For each Pulp-hosted repository that is protected, a consumer certificate can be supplied that will be distributed to consumers when they bind. That certificate will allow them to access the protected repository.

Package Signatures and GPG Key ID Filtering

RPM repositories have limited support for acting on package GPG signatures, including requiring packages to have GPG signatures, and whitelisting signing key IDs to only sync packages with matching signing key IDs. The signing key ID filtering feature uses the 8-character “short” key ID, which does not uniquely identify a GPG signing key. This feature does not verify package signatures.

This signature filtering is granted within the current importer settings and current import of the content, without taking into consideration content already present in the repository.

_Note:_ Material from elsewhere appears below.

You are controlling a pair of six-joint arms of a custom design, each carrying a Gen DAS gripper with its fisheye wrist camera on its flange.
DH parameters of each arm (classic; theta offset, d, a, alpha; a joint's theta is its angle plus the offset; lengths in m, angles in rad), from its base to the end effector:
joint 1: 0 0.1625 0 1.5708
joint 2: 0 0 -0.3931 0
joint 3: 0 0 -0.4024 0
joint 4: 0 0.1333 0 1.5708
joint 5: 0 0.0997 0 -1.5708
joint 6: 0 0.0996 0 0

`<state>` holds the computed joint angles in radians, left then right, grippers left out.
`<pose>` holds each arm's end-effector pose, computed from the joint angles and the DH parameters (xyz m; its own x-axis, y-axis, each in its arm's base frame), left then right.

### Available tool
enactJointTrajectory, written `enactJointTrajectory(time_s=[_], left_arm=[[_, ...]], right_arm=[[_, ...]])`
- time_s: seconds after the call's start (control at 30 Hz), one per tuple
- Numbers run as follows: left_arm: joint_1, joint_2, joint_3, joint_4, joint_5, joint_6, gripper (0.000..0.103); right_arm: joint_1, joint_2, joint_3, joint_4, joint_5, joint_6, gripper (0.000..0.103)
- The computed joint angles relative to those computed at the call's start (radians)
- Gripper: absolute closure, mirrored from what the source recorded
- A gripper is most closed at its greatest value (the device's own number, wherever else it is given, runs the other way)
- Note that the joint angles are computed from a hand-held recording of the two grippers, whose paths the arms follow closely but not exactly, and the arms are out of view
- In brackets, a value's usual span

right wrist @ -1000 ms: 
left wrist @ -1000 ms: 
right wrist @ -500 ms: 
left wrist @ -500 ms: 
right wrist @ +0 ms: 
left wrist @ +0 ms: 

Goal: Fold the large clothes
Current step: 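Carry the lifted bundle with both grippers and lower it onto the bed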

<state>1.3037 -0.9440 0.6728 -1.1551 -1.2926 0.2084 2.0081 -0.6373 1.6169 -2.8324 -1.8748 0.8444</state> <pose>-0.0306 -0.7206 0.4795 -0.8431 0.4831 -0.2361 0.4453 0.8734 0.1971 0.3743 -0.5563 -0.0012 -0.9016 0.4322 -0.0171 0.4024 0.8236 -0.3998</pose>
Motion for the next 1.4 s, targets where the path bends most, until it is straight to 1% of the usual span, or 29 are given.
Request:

These features cannot be enable with on_demand or background download policies, since access to the package files is required to get the GPG signature information. Only the immediate download policy is compatible with signature filtering.

Export

In addition to publishing repositories as normal yum repositories over HTTP or HTTPS, it is also possible to export repositories to ISO images, which are published over HTTP or HTTPS, or to a directory on the Pulp server. Large repositories may be split into several ISOs.

Proxy Settings

When retrieving packages from a remote repository, Pulp can use a proxy and can supply basic authentication credentials to that proxy.

Bandwidth Throttling

When downloading packages from a remote source, Pulp can limit the speed at which data is transferred. The number of downloader threads can also be specified.

No Metalink Support

Pulp RPM does not support any version of Metalink when syncing. Therefore for repositories that publish Metalink data such as EPEL or Fedora RPM repositories, you cannot use the metalink url as your feed url.

Warning

Pulp is susceptible to a replay attack by either a malicious mirror or from a man-in-the-middle attack (MITM) when TLS is not used. When attacked, Pulp is presented older, legitimate packages. This forces Pulp to not receive package updates from either a malicious mirror or the non-TLS MITM. See this blog post for more details about how Metalink would mitigate this.